What you should do. If a line of the data below contains the string "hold", copy it into your answer.

►

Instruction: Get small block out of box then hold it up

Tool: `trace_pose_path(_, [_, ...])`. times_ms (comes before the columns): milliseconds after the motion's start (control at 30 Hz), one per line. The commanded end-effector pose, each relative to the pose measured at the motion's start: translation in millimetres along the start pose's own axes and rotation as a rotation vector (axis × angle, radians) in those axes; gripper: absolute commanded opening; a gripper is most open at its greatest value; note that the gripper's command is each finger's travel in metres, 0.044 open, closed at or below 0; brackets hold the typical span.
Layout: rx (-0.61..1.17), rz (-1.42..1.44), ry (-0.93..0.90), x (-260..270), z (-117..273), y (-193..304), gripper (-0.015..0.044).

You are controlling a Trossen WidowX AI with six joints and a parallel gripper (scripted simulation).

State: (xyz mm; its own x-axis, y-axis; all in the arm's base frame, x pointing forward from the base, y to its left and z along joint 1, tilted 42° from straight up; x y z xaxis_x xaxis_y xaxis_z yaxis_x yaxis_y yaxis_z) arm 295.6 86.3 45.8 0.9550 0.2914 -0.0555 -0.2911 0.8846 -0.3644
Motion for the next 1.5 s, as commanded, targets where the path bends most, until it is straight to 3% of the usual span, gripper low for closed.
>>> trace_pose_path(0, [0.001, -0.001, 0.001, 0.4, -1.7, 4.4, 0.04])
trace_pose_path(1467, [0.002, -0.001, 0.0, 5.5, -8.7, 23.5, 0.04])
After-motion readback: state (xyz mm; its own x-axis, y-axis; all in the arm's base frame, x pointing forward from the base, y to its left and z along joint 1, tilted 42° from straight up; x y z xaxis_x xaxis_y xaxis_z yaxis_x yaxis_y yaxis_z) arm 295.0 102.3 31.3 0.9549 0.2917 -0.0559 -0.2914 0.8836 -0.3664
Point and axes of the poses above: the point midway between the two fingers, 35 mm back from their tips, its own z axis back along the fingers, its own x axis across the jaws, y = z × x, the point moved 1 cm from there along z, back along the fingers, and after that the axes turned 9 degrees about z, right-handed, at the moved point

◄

Solution to the problem.
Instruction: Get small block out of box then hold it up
Tool: `trace_pose_path(_, [_, ...])`. times_ms (comes before the columns): milliseconds after the motion's start (control at 30 Hz), one per line. The commanded end-effector pose, each relative to the pose measured at the motion's start: translation in millimetres along the start pose's own axes and rotation as a rotation vector (axis × angle, radians) in those axes; gripper: absolute commanded opening; a gripper is most open at its greatest value; note that the gripper's command is each finger's travel in metres, 0.044 open, closed at or below 0; brackets hold the typical span.

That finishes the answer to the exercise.